Take a look at Time Machine, it may be keeping local snapshots.

From Apple Support:

Because Time Machine removes local snapshots as needed, Finder and Get Info windows don't include them in their calculations. To see how much storage space local snapshots are using, choose About This Mac from the Apple menu, then click Storage. The space used by local snapshots is labeled Backups.
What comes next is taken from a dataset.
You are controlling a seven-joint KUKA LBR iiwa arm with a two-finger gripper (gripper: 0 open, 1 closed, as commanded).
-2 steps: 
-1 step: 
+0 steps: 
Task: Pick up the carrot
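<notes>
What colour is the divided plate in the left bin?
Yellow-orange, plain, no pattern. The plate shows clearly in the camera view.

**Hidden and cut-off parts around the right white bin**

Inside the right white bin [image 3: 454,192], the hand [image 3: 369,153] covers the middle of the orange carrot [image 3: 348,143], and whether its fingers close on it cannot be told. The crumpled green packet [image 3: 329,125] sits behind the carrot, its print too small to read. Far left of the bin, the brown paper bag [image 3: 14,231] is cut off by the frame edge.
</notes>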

You can disable them, but they get automatically deleted if you need space:

  • If less than 20% of the total storage space on your startup drive is available, Time Machine removes local snapshots, starting with the oldest, until you have more than 20% free space.
  • If less than 10% or less than 5GB of storage space is available, Time Machine removes local snapshots more quickly. When only one snapshot remains, Time Machine stops creating new snapshots. As free space increases, Time Machine at first replaces the previous snapshot with a new one, then eventually resumes creating snapshots as normal.
2

It was the Time Machine local backups. After running:

sudo tmutil disablelocal

I have my space back! The /Volumes/MobileBackups/ folder was enormous.

I never use Time Machine aside from restoring from a catastrophic failure, and I don't know if I've ever touched the Time Machine GUI - so the local backups were completely unnecessary for me.

0

I can suggest you to try Disk Inventory X (http://www.derlien.com)

It has a visual preview for the size of each file and different colors for groups of files/etc.